No tiene ninguna utilidad política mirar las profecías devaluadas de las derechas regionales acerca del proceso que se abre ahora en Chile: vociferarán comunismo y toda esa parafernalia de naderías que hablan solamente de sus fantasmas ideológicos. Pero también resultan algo simplificadoras aquellas lecturas que expresan que el posicionamiento claro del candidato como ambientalista, feminista y a favor de la diversidad de géneros, fue lo que principalmente rindió frutos electorales. En este punto sugiero una hipótesis, usando a Chile como excusa para hablar más en general: esa mirada, aunque reconoce agendas prioritarias (con las que acuerdo) para la coalición ganadora y su núcleo duro de apoyos, parcializa y se saltea lo que considero más potente del discurso de Gabriel Boric: volver a hablar de condiciones materiales de existencia.

“El crecimiento económico asentado en la desigualdad tiene pies de barro”. Un presidente poeta. Una línea para todos los tiempos, que funda un núcleo programático, que sintetiza una dolencia compartida mayoritariamente, que forja una esperanza, que construye un pueblo. Una línea maravillosa.

¿En dónde uno puede situar la cristalización más profunda del experimento neoliberal instaurado por la dictadura de Augusto Pinochet? En el desarme del bienestar social garantizado de manera común por el Estado. Los procesos de neoliberalización en general y el de Chile en particular, están sostenidos especialmente en la individualización de las trayectorias de vida; en el “cada cual librado a su suerte” sin hacerse cargo de las consecuencias atroces del borramiento tramposo de los puntos de partida de los sujetos. El legado pinochetista está incrustado en las enormes dificultades para las mayorías de acceder al derecho a la educación, a la salud, a pensiones dignas para transitar una vejez más amable. Ese continuo de elitización de las garantías para una existencia digna fue el magma que desató el vendaval.
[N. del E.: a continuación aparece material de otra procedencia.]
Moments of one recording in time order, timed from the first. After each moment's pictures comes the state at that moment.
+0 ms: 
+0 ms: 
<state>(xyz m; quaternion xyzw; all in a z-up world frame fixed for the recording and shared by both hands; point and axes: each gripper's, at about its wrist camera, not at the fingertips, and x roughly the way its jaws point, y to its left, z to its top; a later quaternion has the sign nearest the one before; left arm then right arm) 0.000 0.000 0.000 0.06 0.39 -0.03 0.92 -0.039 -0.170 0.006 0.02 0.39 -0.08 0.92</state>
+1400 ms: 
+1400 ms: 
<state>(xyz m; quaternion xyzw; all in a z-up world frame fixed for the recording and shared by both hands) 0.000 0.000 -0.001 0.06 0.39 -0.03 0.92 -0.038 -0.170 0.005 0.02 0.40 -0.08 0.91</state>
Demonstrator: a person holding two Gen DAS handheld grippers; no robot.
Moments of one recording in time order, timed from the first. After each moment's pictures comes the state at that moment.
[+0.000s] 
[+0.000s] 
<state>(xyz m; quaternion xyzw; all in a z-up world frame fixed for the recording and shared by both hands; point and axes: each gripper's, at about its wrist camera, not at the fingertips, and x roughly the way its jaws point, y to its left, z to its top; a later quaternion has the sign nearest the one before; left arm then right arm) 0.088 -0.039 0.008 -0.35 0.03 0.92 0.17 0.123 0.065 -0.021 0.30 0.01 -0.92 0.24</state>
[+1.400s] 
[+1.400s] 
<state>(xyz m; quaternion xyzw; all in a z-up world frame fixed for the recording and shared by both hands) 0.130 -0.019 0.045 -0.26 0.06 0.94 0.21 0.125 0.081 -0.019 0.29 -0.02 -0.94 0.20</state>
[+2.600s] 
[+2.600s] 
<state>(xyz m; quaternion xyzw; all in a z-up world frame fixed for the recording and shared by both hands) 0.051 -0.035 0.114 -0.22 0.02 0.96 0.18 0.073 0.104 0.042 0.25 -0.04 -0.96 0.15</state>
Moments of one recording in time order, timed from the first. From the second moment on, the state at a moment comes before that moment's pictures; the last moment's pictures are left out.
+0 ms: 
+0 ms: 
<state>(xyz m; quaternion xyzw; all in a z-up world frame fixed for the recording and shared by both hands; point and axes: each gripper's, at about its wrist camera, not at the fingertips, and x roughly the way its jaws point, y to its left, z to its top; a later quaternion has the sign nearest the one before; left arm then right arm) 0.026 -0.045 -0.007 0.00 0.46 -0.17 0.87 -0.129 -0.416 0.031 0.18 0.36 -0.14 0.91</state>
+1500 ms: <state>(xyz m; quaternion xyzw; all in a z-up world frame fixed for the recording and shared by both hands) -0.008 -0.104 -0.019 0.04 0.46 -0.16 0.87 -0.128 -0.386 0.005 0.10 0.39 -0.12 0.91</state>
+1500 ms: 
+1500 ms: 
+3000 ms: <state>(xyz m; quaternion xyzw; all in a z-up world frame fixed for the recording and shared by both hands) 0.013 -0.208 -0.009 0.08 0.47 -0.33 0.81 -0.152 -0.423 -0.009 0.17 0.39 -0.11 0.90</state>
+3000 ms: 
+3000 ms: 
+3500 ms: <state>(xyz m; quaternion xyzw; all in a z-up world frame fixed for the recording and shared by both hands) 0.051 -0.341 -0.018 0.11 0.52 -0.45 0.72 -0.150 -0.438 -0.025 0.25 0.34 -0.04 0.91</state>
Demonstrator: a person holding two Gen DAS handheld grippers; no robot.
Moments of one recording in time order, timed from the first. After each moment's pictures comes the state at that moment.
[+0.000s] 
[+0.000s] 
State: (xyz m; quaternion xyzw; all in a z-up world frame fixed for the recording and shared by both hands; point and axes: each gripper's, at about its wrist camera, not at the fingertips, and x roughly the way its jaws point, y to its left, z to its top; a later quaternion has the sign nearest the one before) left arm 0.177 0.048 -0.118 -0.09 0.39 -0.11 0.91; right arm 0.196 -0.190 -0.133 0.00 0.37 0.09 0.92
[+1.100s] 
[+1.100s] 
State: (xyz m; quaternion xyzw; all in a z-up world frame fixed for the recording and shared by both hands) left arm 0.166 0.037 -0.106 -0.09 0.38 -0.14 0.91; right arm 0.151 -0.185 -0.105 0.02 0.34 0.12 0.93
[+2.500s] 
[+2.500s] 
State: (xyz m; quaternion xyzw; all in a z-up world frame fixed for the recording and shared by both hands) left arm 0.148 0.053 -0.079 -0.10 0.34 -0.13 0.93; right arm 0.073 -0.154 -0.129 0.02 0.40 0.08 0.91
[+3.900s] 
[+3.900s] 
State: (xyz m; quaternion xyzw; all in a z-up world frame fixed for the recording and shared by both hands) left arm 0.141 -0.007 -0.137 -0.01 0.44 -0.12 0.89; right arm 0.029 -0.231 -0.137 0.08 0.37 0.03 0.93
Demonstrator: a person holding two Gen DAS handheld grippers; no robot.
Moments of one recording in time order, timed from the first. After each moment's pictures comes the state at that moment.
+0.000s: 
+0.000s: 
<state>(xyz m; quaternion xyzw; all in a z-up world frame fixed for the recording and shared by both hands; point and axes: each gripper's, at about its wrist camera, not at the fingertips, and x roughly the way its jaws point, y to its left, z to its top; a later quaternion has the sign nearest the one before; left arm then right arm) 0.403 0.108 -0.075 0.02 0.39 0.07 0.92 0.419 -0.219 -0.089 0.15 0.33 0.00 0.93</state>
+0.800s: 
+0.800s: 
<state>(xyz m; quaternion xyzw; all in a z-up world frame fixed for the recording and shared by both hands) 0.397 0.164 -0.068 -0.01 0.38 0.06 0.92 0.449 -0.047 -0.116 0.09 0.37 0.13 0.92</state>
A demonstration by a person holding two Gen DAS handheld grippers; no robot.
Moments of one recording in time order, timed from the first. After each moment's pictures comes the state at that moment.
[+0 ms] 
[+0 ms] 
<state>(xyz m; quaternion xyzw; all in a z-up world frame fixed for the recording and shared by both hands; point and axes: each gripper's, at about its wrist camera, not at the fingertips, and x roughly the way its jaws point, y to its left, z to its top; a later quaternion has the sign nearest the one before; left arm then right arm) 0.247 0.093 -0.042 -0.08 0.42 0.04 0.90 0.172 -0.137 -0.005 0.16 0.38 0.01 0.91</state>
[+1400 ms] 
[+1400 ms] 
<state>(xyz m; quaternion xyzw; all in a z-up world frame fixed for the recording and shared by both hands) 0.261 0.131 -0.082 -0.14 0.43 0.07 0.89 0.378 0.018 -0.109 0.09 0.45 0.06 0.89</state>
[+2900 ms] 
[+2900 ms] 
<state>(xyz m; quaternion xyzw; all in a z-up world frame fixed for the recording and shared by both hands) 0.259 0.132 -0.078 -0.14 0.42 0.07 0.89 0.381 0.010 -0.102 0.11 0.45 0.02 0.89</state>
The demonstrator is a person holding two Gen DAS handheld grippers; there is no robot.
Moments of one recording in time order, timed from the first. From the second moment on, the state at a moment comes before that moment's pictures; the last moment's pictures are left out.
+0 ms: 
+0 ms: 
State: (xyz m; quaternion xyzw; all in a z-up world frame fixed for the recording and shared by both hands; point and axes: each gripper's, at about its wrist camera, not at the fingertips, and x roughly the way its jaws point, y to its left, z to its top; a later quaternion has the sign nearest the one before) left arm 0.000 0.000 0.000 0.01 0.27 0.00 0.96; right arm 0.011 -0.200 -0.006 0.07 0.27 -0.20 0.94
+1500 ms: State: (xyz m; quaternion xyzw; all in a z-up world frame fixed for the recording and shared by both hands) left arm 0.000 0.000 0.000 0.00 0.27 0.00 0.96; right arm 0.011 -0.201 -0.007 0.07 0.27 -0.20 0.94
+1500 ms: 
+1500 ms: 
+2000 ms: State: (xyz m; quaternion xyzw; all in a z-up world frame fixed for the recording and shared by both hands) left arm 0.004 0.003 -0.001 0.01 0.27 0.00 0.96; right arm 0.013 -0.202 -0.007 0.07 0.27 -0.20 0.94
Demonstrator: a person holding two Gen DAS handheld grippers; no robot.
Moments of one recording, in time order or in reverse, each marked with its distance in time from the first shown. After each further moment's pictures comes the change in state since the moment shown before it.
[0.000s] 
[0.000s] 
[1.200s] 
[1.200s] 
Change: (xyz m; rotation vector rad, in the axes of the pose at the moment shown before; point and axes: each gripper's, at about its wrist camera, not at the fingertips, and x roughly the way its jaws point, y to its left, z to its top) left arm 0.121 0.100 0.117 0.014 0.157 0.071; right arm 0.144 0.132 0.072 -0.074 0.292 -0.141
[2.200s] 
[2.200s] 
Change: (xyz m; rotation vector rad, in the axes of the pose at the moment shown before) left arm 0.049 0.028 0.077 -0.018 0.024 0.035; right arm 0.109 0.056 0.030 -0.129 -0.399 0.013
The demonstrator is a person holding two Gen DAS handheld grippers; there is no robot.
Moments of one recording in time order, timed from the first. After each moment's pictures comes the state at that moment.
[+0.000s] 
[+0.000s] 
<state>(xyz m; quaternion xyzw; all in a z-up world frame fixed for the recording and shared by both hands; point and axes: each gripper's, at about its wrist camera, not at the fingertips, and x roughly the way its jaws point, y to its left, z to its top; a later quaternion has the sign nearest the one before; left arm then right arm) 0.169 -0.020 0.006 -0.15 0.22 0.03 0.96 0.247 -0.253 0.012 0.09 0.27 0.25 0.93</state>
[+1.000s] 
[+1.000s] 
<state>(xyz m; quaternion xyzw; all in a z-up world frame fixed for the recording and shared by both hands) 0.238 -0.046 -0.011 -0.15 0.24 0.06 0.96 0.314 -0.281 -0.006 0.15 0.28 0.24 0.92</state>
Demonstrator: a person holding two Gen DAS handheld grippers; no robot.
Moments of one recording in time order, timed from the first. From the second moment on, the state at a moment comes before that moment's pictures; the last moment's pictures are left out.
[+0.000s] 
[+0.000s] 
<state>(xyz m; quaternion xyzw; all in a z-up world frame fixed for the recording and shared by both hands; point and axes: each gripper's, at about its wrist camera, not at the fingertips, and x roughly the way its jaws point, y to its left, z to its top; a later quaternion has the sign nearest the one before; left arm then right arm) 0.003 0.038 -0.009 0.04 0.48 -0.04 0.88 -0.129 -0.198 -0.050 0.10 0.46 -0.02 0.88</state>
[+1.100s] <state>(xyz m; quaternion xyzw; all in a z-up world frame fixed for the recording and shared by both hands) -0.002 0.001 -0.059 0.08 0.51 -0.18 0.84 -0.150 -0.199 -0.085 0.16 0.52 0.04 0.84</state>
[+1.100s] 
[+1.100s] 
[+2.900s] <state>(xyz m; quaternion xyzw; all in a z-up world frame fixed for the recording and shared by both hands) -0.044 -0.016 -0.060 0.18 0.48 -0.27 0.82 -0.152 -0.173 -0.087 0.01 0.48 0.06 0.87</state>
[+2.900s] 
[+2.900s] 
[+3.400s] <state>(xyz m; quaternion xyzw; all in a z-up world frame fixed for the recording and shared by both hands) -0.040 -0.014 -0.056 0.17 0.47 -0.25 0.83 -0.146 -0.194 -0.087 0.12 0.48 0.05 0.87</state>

Boric cifró esas injusticias socioeconómicas padecidas en común y dijo vamos a hacer esto, esto y esto para combatirlas. Una izquierda que discute sobre macroeconomía, que trabaja sobre criterios de factibilidad para la implementación de políticas públicas, que habla de desigualdades materiales estructurales, de desarrollo productivo, de distribución de la riqueza en términos concretos. Parece una obviedad, pero no lo es tanto en el concierto de discursividades nacionalpopulares, progresistas o de izquierda, dominantes en esta época.

Ese es el diferencial, ahí está la expectativa masiva, el pie de pivote sobre el que las nuevas agendas pueden montarse para ser sello y mito de gobierno. Si la calidad de vida mejora objetivamente, hay más espacio político para darle volumen superestructural a los proyectos de país y volverlos hegemónicos. Si no está eso, rápidamente, no solo el gobierno se reduce a la gestión de minorías intensas, sino que la sociedad comienza a virar en sus apoyos ante el sinsabor que genera la persistencia de la inestabilidad material.

La izquierda chilena tiene una buena oportunidad en este sentido, porque el país vecino, a diferencia de nuestra amada Argentina, tiene una tendencia de crecimiento económico bastante robusta (salvo en 2009 y 2020, el PBI se ha expandido en las últimas dos décadas). El desafío está en cómo aprovechar esa tendencia formulando estrategias de captura de excedentes del crecimiento para hilvanar una red de políticas sociales, que restituyan el bienestar común y el acceso a derechos fundamentales, vedados para tantos chilenos y chilenas desde hace tanto tiempo.

Ojalá pueda escribir sus mejores versos en estos años, Presidente poeta. Mucha suerte, compañero.